**WHAT IS NEEDED**: Each line of the listing where "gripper" appears should be reported.

★ ★ ★ ★ ★ ★ ★

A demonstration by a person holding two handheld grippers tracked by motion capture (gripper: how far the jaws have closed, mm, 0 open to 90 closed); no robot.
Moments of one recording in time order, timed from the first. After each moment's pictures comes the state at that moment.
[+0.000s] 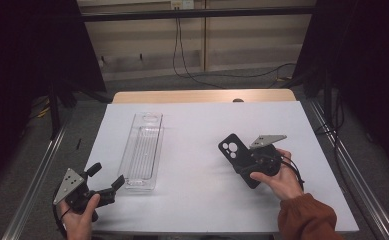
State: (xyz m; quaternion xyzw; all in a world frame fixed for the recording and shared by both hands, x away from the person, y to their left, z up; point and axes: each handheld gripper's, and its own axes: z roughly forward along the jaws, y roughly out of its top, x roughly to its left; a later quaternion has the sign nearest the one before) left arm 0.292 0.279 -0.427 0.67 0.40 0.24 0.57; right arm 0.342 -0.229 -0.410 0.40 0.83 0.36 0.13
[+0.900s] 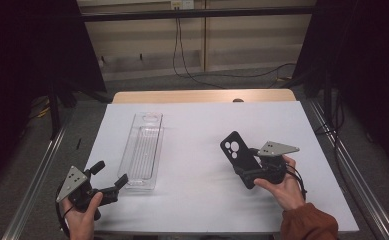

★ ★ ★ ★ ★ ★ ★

**RESPONSE TO THE TASK**:
A demonstration by a person holding two handheld grippers tracked by motion capture (gripper: how far the jaws have closed, mm, 0 open to 90 closed); no robot.
State: (xyz m; quaternion xyzw; all in a world frame fixed for the recording and shared by both hands, x away from the person, y to their left, z up; point and axes: each handheld gripper's, and its own axes: z roughly forward along the jaws, y roughly out of its top, x roughly to its left; a later quaternion has the sign nearest the one before) left arm 0.292 0.279 -0.427 0.67 0.40 0.24 0.57; right arm 0.342 -0.229 -0.410 0.40 0.83 0.36 0.13

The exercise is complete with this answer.